In the event, Ms Rousseff recorded a solid 43 per cent in the opinion polls, enough to win the forthcoming October election easily.
But the mere existence of the rumour was confirmation, if any were needed, that Ms Rousseff, who came to power amid expectations she would be an efficient, chief executive-style president, has failed to win the confidence of the markets.
Critics accuse her government of embarking on a series of economic policy misadventures that this week led Standard & Poor’s to downgrade Brazil’s investment grade credit rating to one notch above junk, placing in jeopardy 15 years of hard-won credibility in financial markets.
Eduardo Campos, an opposition presidential candidate, summed up the problem succinctly in a speech on Tuesday in São Paulo: “There are other countries with more problems than Brazil but there exists here a crisis of expectations and of confidence.”
The government vigorously rejects such criticism, and with some reason. Brazil’s economy grew 2.3 per cent last year, below the country’s earlier average of about 4 per cent, but much better than the mediocre performance some other emerging market peers, such as investor favourite Mexico, as well as Russia and South Africa. Brazil also remains resilient against external shocks, thanks to its large foreign exchange reserves, its relatively solid banking system and domestically orientated economy.
The government argues that it has maintained the three pillar-system that brought economic stability to Brazil after the runaway inflation of the 1980s and early 1990s – inflation-targeting by the central bank, a floating exchange rate and responsible fiscal management. Indeed, inflation has remained within the central bank’s (admittedly generous) band of 4.5 per cent plus or minus 2 percentage points.
But the problem investors have with the Rousseff government is that it has always seemed like a person in a straitjacket – eager to break out of the restraints imposed by market economics. From the beginning, it has been a government obsessed with manipulating the levers of the economy rather than addressing the fundamental problems.
In 2010, when easy monetary policy in the US led to greater foreign fund inflows, Brazil declared a “currency war” on the markets by imposing ad hoc taxes on investors to try to make its exchange rate more competitive. The currency war damaged Brazil’s reputation as a consistent and predictable investment destination.
But probably the most damning case for Ms Rousseff is that of Petrobras. As a former energy minister, Petrobras should have been a strong point of her administration.
Instead, it is a disaster. In spite of having announced the world’s largest offshore oil discovery in decades in 2007, its share price has slumped to all time lows, driven there by an unofficial government policy of suppressing fuel prices to control inflation.
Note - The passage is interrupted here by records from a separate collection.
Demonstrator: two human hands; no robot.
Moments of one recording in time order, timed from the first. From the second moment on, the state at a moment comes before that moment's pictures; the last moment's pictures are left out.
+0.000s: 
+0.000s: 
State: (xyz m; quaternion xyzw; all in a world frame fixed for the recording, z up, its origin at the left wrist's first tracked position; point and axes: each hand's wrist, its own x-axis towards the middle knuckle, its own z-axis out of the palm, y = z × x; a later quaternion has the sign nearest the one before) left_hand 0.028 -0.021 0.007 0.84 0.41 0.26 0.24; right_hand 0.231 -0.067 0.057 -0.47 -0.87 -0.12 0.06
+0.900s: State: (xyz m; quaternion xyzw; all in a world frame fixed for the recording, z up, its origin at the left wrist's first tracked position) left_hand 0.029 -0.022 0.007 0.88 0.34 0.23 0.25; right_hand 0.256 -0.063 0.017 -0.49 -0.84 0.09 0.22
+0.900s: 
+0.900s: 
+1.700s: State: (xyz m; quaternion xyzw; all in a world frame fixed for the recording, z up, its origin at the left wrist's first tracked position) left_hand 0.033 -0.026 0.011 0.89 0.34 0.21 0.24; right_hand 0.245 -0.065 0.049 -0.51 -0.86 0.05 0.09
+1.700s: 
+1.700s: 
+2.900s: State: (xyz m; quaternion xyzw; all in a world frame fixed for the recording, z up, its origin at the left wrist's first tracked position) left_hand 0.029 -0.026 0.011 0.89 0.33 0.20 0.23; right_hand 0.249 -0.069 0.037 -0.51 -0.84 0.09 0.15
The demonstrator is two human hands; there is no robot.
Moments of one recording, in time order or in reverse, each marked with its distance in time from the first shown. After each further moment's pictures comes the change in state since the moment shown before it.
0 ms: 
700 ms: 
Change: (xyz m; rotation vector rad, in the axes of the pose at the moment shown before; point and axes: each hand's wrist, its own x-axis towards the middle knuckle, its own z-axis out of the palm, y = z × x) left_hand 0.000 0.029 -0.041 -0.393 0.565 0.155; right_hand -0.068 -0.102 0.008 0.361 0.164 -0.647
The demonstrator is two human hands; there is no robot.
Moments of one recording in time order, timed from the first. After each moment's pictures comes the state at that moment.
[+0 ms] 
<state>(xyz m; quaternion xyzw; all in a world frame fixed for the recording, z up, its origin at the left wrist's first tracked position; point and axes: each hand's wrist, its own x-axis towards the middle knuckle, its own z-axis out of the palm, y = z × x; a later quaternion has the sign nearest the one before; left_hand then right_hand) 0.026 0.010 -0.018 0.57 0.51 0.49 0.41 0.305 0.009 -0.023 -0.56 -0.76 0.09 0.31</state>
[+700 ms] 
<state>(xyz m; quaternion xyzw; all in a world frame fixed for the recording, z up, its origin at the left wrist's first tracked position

With Ms Rousseff looking like a favourite in the October poll, economists are asking whether her government would continue in a second term with the same, much-criticised, policies or return to the conventional posture of her predecessors.
Either way, most are predicting that Brazil will be forced to undergo an adjustment by ending price controls and returning to budgetary discipline in the next year or two, whether Ms Rousseff likes it or not. The sooner it comes after the election, the less painful it will be.